**Data records**
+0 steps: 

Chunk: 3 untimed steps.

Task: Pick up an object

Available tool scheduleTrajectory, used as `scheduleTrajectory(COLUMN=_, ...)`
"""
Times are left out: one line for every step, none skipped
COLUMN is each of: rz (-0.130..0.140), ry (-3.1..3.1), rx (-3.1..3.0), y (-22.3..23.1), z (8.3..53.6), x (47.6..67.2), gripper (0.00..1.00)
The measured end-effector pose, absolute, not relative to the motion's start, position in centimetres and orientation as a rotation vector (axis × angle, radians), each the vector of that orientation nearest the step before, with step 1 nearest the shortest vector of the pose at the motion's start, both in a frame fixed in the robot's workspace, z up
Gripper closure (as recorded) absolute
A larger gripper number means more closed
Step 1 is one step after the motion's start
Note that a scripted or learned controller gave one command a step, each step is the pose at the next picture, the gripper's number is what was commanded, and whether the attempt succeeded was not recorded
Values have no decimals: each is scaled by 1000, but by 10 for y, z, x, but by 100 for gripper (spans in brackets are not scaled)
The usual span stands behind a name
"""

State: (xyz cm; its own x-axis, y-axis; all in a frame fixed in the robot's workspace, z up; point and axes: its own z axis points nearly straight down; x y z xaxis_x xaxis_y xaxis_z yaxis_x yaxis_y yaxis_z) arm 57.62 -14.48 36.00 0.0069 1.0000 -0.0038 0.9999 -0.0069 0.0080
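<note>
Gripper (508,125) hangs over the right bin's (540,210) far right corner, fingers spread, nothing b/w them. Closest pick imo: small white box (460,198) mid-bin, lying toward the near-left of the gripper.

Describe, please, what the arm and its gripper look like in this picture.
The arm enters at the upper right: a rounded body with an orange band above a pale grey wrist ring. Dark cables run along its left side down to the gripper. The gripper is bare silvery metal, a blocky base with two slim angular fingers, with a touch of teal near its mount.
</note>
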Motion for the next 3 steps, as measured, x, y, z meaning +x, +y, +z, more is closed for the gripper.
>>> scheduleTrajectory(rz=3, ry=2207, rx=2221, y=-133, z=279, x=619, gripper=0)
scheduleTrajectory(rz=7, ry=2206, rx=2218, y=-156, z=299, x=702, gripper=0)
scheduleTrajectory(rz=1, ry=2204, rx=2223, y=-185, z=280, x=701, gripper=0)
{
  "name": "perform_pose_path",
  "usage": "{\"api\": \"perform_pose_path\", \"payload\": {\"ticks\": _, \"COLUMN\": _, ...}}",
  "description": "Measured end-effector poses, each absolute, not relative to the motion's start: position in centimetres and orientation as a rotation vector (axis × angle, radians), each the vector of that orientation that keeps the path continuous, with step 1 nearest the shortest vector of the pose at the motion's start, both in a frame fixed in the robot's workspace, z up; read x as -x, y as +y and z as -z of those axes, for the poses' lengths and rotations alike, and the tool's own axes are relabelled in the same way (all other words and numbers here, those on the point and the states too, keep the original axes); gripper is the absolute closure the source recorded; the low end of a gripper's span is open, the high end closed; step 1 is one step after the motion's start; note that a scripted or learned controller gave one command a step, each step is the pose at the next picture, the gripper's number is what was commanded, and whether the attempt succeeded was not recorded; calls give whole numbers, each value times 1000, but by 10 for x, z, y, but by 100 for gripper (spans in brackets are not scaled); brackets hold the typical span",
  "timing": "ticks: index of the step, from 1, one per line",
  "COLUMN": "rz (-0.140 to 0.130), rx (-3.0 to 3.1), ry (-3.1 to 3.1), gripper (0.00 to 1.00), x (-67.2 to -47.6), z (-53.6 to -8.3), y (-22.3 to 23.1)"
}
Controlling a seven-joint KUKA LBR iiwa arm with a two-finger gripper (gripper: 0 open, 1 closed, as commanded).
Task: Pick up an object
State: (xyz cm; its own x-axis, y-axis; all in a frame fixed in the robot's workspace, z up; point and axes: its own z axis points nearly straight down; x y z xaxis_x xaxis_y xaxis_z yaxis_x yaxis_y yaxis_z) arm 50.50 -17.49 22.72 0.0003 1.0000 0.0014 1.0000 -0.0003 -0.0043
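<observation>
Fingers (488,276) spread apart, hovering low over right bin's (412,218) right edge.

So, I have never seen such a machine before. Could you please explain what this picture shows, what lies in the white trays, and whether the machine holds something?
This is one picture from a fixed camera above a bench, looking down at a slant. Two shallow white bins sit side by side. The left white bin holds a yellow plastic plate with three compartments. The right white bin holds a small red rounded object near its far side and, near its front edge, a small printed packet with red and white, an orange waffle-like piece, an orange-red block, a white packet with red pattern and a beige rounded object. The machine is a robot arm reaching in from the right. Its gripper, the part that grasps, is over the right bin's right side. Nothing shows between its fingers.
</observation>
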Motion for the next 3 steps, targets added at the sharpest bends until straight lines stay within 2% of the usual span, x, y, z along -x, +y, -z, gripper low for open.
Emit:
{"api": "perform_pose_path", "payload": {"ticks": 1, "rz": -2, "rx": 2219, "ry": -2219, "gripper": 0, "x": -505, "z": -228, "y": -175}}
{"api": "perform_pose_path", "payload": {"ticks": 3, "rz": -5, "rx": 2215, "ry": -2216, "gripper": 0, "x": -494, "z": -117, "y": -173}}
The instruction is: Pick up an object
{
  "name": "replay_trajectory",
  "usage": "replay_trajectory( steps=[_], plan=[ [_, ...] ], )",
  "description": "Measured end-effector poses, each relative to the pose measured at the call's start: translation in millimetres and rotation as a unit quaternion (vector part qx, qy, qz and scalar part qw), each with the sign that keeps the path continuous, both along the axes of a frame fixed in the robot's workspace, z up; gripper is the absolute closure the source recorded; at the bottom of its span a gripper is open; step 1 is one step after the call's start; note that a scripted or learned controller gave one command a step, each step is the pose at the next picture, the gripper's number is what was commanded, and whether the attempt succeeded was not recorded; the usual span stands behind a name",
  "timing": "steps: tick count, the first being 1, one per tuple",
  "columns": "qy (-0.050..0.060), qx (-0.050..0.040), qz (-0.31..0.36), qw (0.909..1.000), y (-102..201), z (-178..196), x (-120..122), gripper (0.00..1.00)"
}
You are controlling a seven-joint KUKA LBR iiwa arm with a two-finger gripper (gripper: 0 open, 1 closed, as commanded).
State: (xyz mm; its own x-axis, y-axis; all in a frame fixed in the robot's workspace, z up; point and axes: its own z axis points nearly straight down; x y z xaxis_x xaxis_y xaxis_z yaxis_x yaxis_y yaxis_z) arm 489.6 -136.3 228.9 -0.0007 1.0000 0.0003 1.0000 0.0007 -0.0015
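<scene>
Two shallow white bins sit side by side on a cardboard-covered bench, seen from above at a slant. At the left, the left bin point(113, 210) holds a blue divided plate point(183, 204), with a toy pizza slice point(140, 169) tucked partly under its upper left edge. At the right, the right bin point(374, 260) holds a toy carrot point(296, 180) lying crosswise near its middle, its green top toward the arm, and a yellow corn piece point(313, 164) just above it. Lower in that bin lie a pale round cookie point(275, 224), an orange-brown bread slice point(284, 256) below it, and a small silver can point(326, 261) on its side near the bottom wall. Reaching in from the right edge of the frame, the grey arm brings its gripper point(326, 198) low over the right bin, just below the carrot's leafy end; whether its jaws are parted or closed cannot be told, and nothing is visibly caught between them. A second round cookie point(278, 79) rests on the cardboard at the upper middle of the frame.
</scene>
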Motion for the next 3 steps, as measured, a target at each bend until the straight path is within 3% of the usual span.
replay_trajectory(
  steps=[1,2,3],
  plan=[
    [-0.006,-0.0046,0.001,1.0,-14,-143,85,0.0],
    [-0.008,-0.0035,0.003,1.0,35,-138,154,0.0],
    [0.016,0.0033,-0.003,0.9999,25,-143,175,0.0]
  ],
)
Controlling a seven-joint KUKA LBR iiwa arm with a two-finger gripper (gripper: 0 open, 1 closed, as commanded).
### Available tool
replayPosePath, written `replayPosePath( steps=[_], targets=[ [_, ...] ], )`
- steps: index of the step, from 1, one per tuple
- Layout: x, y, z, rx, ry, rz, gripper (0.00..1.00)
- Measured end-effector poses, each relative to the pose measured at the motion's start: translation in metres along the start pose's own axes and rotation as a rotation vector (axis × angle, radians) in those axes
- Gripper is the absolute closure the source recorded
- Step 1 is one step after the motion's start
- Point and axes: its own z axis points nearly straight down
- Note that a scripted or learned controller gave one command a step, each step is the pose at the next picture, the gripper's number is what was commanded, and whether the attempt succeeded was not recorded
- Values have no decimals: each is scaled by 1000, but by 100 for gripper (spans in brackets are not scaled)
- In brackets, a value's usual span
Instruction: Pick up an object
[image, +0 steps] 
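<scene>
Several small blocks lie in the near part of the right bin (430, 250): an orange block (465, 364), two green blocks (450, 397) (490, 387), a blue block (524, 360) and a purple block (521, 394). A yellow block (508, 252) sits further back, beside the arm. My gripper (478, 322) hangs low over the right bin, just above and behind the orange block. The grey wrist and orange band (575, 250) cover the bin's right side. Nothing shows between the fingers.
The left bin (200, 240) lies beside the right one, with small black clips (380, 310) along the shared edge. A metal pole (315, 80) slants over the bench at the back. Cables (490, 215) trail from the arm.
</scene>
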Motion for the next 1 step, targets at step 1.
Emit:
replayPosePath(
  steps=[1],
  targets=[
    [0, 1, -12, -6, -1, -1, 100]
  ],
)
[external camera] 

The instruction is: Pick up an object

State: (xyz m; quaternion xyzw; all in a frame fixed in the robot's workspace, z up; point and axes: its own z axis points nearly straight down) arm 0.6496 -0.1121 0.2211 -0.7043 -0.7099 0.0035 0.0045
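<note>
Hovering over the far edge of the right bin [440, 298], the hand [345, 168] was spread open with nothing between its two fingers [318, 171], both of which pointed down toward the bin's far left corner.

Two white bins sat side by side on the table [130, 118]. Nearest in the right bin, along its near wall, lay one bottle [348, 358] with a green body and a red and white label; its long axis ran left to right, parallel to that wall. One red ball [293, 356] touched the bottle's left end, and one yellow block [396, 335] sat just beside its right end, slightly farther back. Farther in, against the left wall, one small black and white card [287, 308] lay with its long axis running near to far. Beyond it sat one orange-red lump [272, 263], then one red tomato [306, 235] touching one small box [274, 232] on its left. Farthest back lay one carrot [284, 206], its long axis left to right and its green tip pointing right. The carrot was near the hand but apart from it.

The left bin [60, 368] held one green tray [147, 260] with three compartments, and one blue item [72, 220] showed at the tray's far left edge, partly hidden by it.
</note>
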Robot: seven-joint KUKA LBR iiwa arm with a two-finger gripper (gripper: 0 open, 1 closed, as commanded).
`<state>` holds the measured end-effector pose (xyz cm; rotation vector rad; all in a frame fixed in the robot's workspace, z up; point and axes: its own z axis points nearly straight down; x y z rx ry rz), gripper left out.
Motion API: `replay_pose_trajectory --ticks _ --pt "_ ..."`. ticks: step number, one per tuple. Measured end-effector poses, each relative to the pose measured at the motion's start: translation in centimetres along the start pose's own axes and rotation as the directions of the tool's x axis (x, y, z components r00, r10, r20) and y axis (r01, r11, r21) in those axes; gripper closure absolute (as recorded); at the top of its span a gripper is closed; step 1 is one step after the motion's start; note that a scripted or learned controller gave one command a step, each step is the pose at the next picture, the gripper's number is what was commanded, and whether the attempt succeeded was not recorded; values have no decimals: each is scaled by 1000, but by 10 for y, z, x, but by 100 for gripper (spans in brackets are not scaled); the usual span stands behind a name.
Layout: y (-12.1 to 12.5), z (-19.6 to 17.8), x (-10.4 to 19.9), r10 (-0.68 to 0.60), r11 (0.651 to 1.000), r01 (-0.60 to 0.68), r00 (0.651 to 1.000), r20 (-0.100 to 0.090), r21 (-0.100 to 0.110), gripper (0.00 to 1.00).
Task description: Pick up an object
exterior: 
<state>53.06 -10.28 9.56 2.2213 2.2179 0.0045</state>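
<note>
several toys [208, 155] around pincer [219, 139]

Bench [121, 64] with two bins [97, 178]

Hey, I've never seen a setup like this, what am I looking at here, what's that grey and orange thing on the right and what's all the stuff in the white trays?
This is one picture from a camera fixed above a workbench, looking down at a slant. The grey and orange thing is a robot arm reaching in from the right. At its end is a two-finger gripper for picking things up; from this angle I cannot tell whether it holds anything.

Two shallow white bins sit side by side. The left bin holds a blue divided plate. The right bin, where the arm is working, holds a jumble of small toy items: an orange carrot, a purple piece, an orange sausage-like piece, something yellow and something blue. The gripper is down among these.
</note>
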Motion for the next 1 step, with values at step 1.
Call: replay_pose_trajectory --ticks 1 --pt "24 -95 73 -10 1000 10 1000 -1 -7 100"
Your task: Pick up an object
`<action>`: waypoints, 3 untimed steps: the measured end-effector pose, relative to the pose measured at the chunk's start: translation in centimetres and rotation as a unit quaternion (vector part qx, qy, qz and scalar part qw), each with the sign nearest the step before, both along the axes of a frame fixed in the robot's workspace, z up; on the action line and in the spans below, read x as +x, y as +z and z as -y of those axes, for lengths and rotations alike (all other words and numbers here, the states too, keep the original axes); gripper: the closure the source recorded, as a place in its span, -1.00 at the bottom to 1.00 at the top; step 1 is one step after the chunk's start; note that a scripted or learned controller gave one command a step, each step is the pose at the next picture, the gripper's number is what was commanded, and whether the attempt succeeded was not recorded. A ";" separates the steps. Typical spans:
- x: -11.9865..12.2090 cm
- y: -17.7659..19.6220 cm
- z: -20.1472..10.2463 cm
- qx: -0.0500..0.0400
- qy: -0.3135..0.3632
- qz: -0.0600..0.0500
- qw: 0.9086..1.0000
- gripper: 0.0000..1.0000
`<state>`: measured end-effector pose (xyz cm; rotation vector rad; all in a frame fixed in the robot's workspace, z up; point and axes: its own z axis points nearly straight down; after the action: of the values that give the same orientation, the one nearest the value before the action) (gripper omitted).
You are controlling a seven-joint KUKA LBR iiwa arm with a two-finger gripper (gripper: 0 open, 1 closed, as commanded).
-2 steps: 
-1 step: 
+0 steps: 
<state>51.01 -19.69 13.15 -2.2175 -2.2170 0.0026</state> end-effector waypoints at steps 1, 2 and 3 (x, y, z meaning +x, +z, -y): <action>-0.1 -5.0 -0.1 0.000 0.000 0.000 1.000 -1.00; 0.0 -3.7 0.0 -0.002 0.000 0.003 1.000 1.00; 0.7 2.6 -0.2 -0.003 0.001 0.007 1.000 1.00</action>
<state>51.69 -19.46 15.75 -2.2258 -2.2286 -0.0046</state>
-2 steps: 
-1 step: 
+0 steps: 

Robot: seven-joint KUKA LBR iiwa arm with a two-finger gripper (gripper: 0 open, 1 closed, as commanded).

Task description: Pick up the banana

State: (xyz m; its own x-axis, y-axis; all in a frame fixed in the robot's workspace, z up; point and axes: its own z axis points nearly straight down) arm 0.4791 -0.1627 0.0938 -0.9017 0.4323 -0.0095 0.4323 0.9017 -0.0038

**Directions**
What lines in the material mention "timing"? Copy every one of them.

**Response to this exercise**
  "timing": "ticks: index of the step, from 1, one per line",
  "timing": "steps: tick count, the first being 1, one per tuple",

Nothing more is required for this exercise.